Top of Records for this exercise

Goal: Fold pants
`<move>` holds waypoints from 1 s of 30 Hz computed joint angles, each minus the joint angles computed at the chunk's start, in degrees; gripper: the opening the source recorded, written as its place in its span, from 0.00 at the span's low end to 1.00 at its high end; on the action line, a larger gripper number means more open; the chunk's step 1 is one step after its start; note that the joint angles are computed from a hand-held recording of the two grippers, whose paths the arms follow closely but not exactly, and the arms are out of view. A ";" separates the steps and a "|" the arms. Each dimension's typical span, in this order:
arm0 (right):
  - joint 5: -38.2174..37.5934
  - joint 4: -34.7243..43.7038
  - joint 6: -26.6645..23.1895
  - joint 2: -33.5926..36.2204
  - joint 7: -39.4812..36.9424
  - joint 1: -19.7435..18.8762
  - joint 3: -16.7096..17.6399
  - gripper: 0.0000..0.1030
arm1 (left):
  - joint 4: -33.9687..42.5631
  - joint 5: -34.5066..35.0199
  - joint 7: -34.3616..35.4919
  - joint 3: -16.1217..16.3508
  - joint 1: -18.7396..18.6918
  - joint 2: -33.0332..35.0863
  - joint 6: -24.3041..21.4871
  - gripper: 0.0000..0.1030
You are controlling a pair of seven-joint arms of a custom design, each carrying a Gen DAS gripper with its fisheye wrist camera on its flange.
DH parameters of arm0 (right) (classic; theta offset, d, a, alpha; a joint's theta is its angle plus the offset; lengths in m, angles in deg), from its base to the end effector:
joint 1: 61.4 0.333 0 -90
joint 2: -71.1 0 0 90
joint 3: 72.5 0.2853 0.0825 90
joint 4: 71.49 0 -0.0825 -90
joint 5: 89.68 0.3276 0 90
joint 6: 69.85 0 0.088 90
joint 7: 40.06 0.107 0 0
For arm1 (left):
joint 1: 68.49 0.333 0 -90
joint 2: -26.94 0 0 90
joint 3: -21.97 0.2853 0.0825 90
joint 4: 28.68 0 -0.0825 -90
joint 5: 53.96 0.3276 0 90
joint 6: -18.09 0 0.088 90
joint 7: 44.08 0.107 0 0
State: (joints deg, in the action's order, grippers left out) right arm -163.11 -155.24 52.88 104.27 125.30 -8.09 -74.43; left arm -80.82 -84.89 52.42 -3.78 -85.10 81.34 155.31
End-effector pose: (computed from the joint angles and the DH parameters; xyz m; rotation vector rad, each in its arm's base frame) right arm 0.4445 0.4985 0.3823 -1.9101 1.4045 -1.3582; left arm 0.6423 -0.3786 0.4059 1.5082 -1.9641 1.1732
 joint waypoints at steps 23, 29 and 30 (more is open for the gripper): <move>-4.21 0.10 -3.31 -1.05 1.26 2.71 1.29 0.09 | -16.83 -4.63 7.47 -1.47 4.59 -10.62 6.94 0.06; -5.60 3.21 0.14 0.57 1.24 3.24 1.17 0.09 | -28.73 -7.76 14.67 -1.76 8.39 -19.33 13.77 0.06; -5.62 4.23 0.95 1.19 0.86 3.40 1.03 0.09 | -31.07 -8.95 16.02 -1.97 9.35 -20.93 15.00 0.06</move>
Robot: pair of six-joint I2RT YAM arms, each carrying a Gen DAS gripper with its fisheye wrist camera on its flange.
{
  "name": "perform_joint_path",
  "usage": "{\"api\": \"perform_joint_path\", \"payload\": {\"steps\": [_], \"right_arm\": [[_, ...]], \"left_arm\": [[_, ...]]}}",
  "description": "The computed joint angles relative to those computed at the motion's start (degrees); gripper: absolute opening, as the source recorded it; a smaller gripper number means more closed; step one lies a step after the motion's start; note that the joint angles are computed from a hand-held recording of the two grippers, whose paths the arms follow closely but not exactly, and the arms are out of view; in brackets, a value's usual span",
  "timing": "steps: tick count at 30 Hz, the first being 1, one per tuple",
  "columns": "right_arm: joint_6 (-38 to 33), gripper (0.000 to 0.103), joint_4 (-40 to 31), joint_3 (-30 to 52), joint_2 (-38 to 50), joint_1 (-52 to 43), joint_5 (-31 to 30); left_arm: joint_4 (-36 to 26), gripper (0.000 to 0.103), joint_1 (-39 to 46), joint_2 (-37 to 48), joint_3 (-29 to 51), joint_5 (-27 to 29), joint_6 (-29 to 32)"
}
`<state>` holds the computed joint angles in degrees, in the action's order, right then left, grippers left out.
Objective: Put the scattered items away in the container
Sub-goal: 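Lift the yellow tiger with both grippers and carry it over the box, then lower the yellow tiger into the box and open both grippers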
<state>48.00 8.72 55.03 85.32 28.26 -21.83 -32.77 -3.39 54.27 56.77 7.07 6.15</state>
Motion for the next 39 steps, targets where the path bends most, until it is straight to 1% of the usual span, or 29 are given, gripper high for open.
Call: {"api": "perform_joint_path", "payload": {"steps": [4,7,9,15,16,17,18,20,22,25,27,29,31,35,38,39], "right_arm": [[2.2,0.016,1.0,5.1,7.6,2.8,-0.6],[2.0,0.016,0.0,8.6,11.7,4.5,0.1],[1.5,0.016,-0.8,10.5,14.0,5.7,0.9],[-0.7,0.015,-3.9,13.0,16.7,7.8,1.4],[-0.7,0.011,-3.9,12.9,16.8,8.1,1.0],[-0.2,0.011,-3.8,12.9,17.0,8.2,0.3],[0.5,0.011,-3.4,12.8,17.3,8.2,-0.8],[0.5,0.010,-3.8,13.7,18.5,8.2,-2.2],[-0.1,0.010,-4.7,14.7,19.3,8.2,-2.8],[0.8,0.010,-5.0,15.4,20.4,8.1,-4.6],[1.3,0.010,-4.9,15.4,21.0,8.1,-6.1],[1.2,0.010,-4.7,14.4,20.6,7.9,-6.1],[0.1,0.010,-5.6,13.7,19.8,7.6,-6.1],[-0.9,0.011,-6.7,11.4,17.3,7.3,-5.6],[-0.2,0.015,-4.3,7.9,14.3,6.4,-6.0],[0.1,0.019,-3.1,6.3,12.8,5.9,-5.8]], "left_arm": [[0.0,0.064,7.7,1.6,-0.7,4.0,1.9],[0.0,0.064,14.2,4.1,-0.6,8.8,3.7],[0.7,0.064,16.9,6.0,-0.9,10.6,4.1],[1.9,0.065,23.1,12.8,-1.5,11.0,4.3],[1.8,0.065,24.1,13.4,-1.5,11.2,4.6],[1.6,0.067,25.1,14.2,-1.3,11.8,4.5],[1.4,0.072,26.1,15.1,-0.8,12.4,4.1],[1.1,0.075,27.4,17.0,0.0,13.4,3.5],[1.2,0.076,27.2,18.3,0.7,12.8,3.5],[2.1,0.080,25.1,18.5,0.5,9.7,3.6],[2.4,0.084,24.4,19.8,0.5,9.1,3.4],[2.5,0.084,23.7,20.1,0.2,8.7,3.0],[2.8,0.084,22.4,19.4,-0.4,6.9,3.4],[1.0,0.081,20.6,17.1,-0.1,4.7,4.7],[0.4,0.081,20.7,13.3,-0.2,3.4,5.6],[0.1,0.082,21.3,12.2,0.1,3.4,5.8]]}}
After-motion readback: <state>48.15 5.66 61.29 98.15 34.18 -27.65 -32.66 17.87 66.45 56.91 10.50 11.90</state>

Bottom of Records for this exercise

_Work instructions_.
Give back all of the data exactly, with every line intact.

_Solution for this problem_.
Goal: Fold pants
`<move>` holds waypoints from 1 s of 30 Hz computed joint angles, each minus the joint angles computed at the chunk's start, in degrees; gripper: the opening the source recorded, written as its place in its span, from 0.00 at the span's low end to 1.00 at its high end; on the action line, a larger gripper number means more open; the chunk's step 1 is one step after its start; note that the joint angles are computed from a hand-held recording of the two grippers, whose paths the arms follow closely but not exactly, and the arms are out of view. A ";" separates the steps and a "|" the arms. Each dimension's typical span, in this order:
arm0 (right):
  - joint 5: -38.2174..37.5934
  - joint 4: -34.7243..43.7038
  - joint 6: -26.6645..23.1895
  - joint 2: -33.5926..36.2204
  - joint 7: -39.4812..36.9424
  - joint 1: -19.7435..18.8762
  - joint 3: -16.7096..17.6399
  - gripper: 0.0000..0.1030
arm1 (left):
  - joint 4: -33.9687..42.5631
  - joint 5: -34.5066..35.0199
  - joint 7: -34.3616..35.4919
  - joint 3: -16.1217..16.3508
  - joint 1: -18.7396..18.6918
  - joint 2: -33.0332..35.0863
  - joint 6: -24.3041..21.4871
  - gripper: 0.0000..0.1030
You are controlling a pair of seven-joint arms of a custom design, each carrying a Gen DAS gripper with its fisheye wrist camera on its flange.
DH parameters of arm0 (right) (classic; theta offset, d, a, alpha; a joint's theta is its angle plus the offset; lengths in m, angles in deg), from its base to the end effector:
joint 1: 61.4 0.333 0 -90
joint 2: -71.1 0 0 90
joint 3: 72.5 0.2853 0.0825 90
joint 4: 71.49 0 -0.0825 -90
joint 5: 89.68 0.3276 0 90
joint 6: 69.85 0 0.088 90
joint 7: 40.06 0.107 0 0
For arm1 (left):
joint 1: 68.49 0.333 0 -90
joint 2: -26.94 0 0 90
joint 3: -21.97 0.2853 0.0825 90
joint 4: 28.68 0 -0.0825 -90
joint 5: 53.96 0.3276 0 90
joint 6: -18.09 0 0.088 90
joint 7: 44.08 0.107 0 0
State: (joints deg, in the action's order, grippers left out) right arm -163.11 -155.24 52.88 104.27 125.30 -8.09 -74.43; left arm -80.82 -84.89 52.42 -3.78 -85.10 81.34 155.31
End-effector pose: (computed from the joint angles and the DH parameters; xyz m; rotation vector rad, each in its arm's base frame) right arm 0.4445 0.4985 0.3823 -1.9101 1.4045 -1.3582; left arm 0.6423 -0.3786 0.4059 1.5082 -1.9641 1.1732
 joint waypoints at steps 23, 29 and 30 (more is open for the gripper): <move>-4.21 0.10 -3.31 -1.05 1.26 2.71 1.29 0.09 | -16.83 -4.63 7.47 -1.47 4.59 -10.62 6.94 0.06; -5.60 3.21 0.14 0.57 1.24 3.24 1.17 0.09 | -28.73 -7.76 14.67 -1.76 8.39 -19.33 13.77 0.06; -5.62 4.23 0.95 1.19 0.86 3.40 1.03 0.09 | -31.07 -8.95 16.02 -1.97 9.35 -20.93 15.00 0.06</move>
Robot: pair of six-joint I2RT YAM arms, each carrying a Gen DAS gripper with its fisheye wrist camera on its flange.
{
  "name": "perform_joint_path",
  "usage": "{\"api\": \"perform_joint_path\", \"payload\": {\"steps\": [_], \"right_arm\": [[_, ...]], \"left_arm\": [[_, ...]]}}",
  "description": "The computed joint angles relative to those computed at the motion's start (degrees); gripper: absolute opening, as the source recorded it; a smaller gripper number means more closed; step one lies a step after the motion's start; note that the joint angles are computed from a hand-held recording of the two grippers, whose paths the arms follow closely but not exactly, and the arms are out of view; in brackets, a value's usual span",
  "timing": "steps: tick count at 30 Hz, the first being 1, one per tuple",
  "columns": "right_arm: joint_6 (-38 to 33), gripper (0.000 to 0.103), joint_4 (-40 to 31), joint_3 (-30 to 52), joint_2 (-38 to 50), joint_1 (-52 to 43), joint_5 (-31 to 30); left_arm: joint_4 (-36 to 26), gripper (0.000 to 0.103), joint_1 (-39 to 46), joint_2 (-37 to 48), joint_3 (-29 to 51), joint_5 (-27 to 29), joint_6 (-29 to 32)"
}
`<state>` holds the computed joint angles in degrees, in the action's order, right then left, grippers left out.
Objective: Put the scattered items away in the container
Sub-goal: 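Lift the yellow tiger with both grippers and carry it over the box, then lower the yellow tiger into the box and open both grippers
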<state>48.00 8.72 55.03 85.32 28.26 -21.83 -32.77 -3.39 54.27 56.77 7.07 6.15</state>
Motion for the next 39 steps, targets where the path bends most, until it is straight to 1% of the usual span, or 29 are given, gripper high for open.
Call: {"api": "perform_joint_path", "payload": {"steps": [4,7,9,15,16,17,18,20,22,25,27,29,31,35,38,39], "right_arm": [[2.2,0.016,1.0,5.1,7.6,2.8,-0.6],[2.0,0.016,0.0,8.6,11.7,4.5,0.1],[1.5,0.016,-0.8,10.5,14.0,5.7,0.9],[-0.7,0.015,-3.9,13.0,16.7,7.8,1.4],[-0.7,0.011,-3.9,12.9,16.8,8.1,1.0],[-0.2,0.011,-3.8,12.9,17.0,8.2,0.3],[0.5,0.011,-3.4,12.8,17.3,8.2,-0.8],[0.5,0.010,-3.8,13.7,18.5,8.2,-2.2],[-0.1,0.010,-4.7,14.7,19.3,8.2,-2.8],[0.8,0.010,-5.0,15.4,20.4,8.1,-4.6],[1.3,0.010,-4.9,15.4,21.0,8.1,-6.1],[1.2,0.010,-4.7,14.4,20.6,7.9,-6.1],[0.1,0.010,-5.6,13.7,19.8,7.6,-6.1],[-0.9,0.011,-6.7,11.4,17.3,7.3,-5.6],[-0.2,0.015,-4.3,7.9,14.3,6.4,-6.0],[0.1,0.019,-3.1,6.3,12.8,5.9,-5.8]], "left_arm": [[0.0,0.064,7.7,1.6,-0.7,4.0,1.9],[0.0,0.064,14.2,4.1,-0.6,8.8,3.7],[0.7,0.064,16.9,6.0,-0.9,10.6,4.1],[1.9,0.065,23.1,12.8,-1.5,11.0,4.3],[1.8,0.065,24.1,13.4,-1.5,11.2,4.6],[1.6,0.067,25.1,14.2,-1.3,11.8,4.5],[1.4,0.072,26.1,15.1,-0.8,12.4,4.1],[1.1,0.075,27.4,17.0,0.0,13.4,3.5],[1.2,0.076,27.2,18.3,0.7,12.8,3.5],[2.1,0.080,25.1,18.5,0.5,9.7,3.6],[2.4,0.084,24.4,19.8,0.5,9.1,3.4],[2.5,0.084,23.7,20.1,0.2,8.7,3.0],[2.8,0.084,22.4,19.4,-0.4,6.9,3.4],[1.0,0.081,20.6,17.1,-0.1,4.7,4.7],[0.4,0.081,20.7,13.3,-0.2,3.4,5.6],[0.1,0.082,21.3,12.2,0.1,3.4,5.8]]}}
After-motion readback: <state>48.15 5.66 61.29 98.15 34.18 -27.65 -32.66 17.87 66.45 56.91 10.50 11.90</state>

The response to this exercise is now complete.